Nearly every advanced democracy assures all its citizens access to basic health care. Everyone in our country should have access to basic health care too. Opponents falsely claim that it would be too expensive.
The U.S. spends more on healthcare per capita than any other country. That’s not because people in the U.S. are getting better health care. It’s because our health care system is so inefficient. We would spend less on a well-planned, well-administered universal health care system than we spend under our present system.
Prospective Democratic presidential candidates haven’t been getting that message across. Right-wing attackers have been shrieking that universal access to health care would bankrupt our country. As a result, some proponents of universal access to basic health care have gotten skittish and have been backing away from it. Instead, they should marshal credible and accurate studies and data showing what can be accomplished and what the savings would be and hammer it it in until most people realize that everyone in the U.S. can and should have access to basic healthcare too.
Senator Amy Klobuchar, of Minnesota, a former prosecutor, is experienced, smart, compassionate, tough-minded, pragmatic, honorable, competent, and likable. The Washington Post’s perceptive columnist, Jennifer Rubin, has commented on Klobuchar’s “emotional equipoise, a blend of relaxation and concentration, stamina leavened by cheerfulness.”

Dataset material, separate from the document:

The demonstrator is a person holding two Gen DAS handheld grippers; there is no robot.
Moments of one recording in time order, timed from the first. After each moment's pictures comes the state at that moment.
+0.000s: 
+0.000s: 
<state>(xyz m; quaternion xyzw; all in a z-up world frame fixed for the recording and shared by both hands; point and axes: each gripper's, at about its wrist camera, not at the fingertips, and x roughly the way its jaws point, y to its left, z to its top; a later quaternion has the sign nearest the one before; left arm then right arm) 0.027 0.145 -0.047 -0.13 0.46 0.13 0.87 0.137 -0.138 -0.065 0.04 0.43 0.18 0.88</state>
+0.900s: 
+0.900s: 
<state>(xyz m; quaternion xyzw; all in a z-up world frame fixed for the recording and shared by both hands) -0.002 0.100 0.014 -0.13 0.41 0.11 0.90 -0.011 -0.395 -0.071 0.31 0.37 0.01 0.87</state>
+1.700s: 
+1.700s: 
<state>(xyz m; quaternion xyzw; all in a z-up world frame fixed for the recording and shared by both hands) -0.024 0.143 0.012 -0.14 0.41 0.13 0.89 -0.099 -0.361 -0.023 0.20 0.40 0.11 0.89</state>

I can think of political drawbacks or personal deficiencies in the case of every one else I’ve seen mentioned, who is running or thought likely to run, but none in the case of Klobuchar. It’s too early to endorse a particular candidate, but there’s a good chance that a year from now I’ll be arguing that Amy Klobuchar should be the Democratic nominee.
Recently and unoriginally, I likened the competition among aspirants for the Democratic presidential nomination to a horse race. I predicted that Kamala Harris would be one of the front runners. In the same vein, the Washington Post has begun rating people who are have already entered the race or appear likely to do so. The ratings reflect the consensus of Washington Post columnists. They are ranking candidates in order of strength, by which I think they mean likelihood to defeat Trump. Leading the field out of the gate are Kamala Harris, Joe Biden, Elizabeth Warren, Sherrold Brown, and Beto O’Rourke in that order. Howard Schultz, running as an independent and who should have been scratched, is running 11th. Keep your eye on Amy Klobuchar, in 7th and moving up on the outside.
Howard Schultz thinks that if his personal platform is conservative enough, he’ll get a huge number of Republican votes because Republicans know in their hearts that he would be a much better president than Trump; that he’ll get practically every independent vote because he is a quintessential independent and is running on an independent ticket; and that he’ll get a lot of Democrats votes because he’s basically a liberal, has been “a life-long Democrat,” and because, as is well known, liberals like lattés.
Schutz is deluded. Most Republicans will dislike him for fracturing the Republican party by opposing Trump. Anti-Trump voters –– nearly all Democrats and most Independents –– will see him as a catalyst that would cause the horror of Trump’s reelection. Third party candidates don’t win presidential elections. Schultz has demonstrated that he’s politically naive. He is not going to be the exception. He’s an example of a man consummed by vanity.